= Beginning of Section =

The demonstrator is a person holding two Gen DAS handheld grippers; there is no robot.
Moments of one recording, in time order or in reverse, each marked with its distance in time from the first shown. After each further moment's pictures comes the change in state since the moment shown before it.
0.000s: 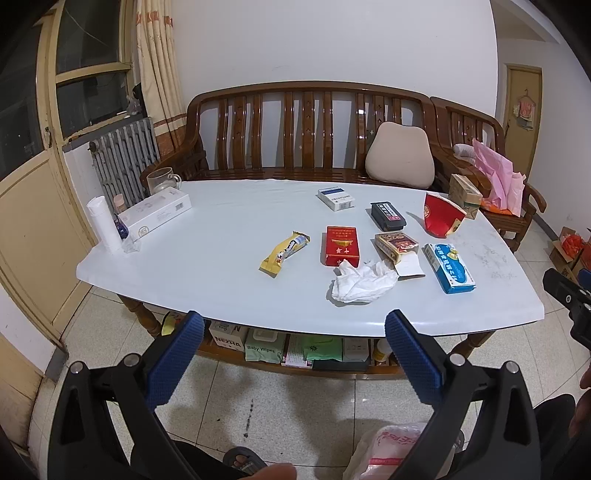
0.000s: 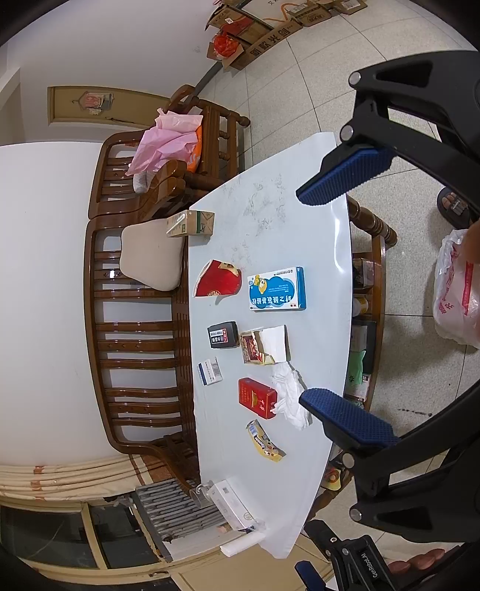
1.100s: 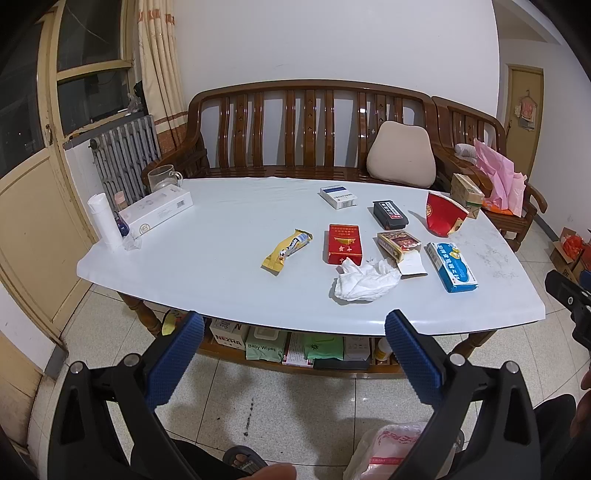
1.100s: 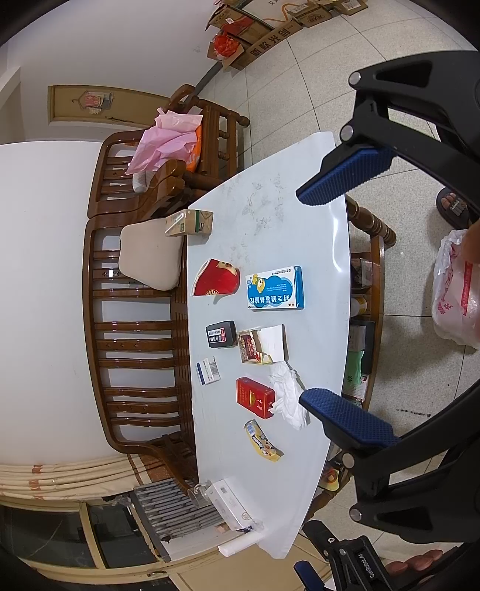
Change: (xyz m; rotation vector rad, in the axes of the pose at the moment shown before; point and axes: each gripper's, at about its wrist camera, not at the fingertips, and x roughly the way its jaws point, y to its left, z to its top) left arm 0.003 0.003 -0.004 -0.005 0.005 0.001; right arm 0.001 0.001 -0.003 -0.003 0.006 0.000
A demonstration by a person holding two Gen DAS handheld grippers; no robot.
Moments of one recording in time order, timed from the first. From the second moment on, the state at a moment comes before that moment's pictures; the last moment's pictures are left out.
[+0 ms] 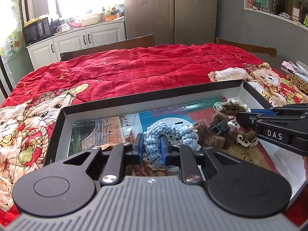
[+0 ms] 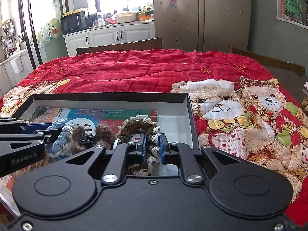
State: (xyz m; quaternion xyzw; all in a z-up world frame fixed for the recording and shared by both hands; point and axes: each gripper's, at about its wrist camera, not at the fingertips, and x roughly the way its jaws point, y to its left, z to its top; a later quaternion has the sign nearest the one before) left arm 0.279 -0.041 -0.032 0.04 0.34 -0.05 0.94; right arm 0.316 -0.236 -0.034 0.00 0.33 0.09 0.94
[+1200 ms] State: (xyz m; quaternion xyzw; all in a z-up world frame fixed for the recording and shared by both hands) left arm 0.253 -0.039 -0.010 0.04 0.30 -0.05 0.95; right arm 0.294 -0.235 -0.017 -0.01 0.28 0.09 0.96
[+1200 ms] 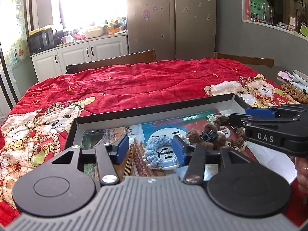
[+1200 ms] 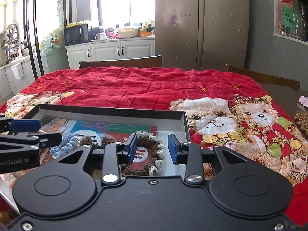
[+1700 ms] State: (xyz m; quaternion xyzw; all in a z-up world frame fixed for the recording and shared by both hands) left arm 0.225 -0.033 0.006 0.03 0.28 -0.05 0.96; right arm 0.264 -0.232 0.007 -0.01 0.26 0.11 0.96
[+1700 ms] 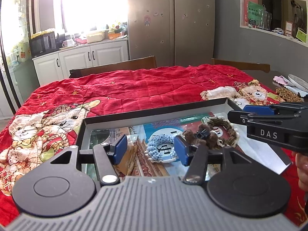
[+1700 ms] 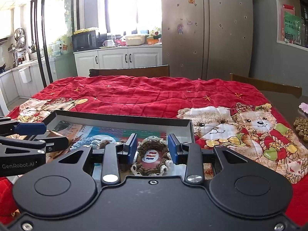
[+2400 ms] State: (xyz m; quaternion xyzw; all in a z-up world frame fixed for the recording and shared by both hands) left arm 0.181 -0.021 0.028 0.03 0.25 -0.06 0.96; right arm 0.208 -0.214 0.024 -0.05 0.25 0.15 0.96
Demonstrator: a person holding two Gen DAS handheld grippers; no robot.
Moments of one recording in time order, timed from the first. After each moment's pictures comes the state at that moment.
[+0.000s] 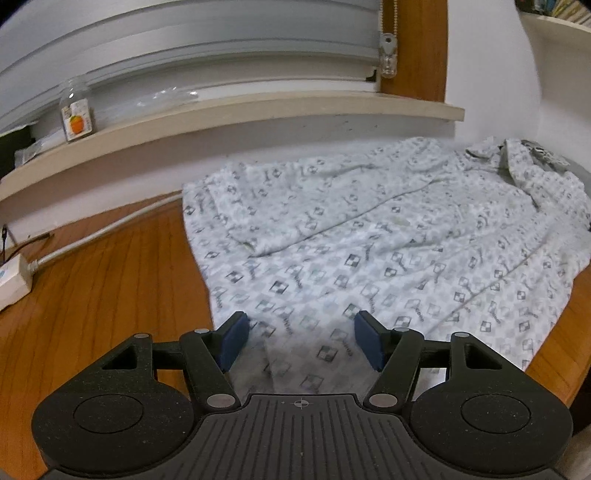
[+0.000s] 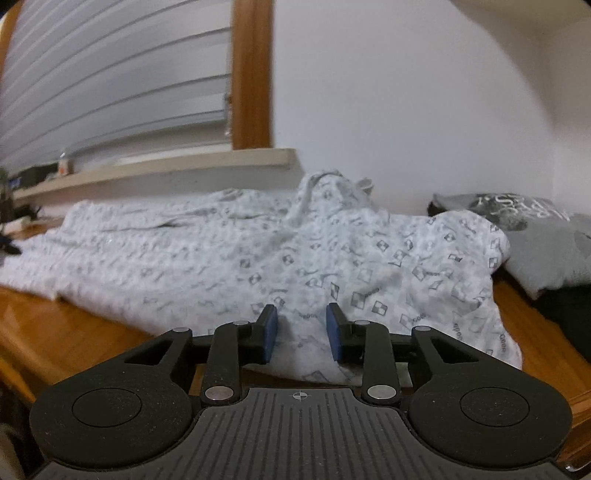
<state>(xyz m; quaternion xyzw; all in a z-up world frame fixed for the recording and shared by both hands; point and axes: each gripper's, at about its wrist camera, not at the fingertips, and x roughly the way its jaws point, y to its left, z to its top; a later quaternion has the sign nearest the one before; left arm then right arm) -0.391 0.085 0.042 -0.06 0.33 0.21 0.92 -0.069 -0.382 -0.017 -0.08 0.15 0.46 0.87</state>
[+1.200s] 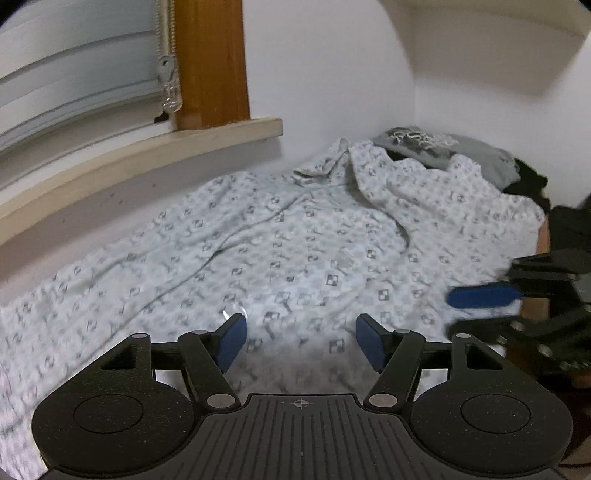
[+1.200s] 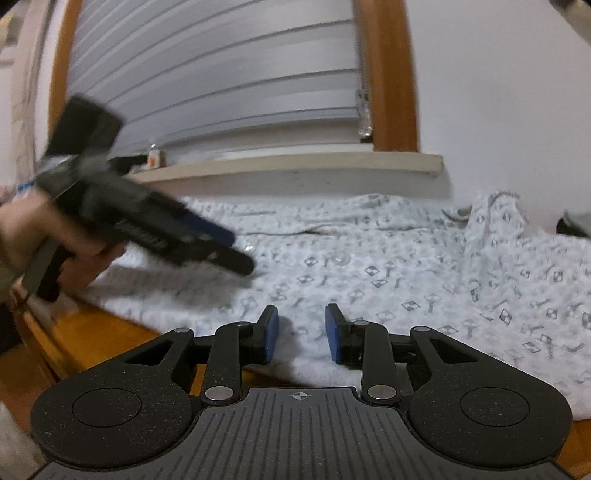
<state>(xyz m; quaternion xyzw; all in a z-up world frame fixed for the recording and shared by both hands) -0.220 -0.039 0.042 0.03 0.30 0.03 0.95 -0.162 -0.293 -0.015 -0.08 0.14 0.57 0.81</state>
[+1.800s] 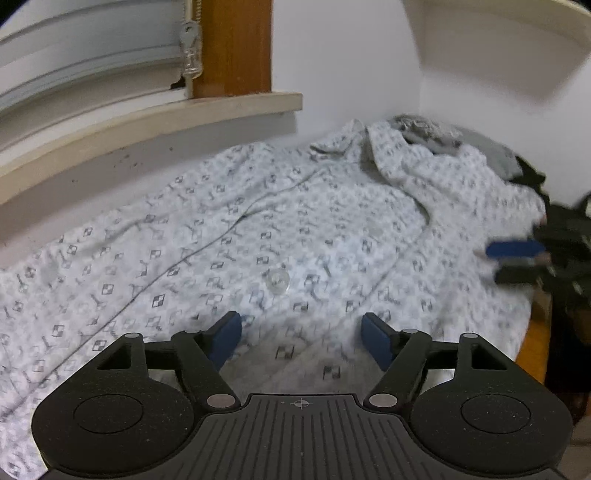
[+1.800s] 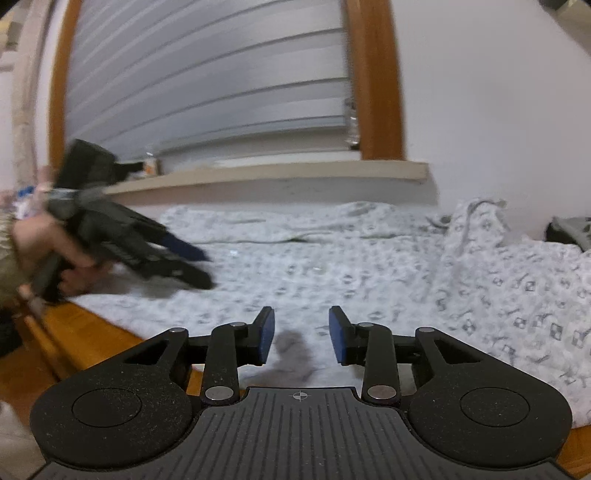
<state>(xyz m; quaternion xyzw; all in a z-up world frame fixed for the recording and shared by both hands) -0.235 -0.001 0.029 0.00 0.33 0.01 0.94 -0.143 -0.303 -0.007 -0.06 0.15 0.56 0.81</state>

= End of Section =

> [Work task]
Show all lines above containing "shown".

> [Exercise solution]
Moments of one recording, in time order or in reverse, each marked with its distance in time from the first shown. After each further moment's pictures comes the change in state since the moment shown before it.
Change: (xyz m; rotation vector rad, in the axes of the pose at the moment shown before; point and axes: each gripper's, at about its wrist camera, not at the fingertips, and x roughly the way its jaws point, y to its left, z to its top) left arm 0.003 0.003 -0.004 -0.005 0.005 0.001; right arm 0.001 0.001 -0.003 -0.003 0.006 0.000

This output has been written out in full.